■ Work required ■
The answer must be one number: how many lines of the records contain "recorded".

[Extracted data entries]
▬▬▬
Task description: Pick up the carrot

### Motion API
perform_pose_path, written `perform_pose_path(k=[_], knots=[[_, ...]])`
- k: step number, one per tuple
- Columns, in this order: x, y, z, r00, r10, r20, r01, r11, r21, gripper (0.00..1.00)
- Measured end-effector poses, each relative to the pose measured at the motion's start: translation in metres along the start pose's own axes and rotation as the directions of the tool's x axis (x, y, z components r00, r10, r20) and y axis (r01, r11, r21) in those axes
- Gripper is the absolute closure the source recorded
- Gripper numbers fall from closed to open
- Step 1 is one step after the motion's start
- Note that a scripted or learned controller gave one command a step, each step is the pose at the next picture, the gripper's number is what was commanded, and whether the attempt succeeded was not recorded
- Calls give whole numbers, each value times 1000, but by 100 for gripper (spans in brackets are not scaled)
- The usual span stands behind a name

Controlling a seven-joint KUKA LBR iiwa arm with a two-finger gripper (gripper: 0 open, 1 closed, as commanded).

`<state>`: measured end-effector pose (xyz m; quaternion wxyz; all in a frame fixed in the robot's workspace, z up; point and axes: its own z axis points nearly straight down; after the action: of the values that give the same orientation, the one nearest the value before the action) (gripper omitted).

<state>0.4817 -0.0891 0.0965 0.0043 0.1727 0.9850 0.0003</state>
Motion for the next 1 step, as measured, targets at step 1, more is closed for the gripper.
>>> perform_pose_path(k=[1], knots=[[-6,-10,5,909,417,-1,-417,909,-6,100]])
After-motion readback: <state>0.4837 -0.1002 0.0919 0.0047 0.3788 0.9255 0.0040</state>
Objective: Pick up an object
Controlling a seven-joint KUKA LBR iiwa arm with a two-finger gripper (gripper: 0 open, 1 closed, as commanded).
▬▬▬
■ Solution to this exercise ■
2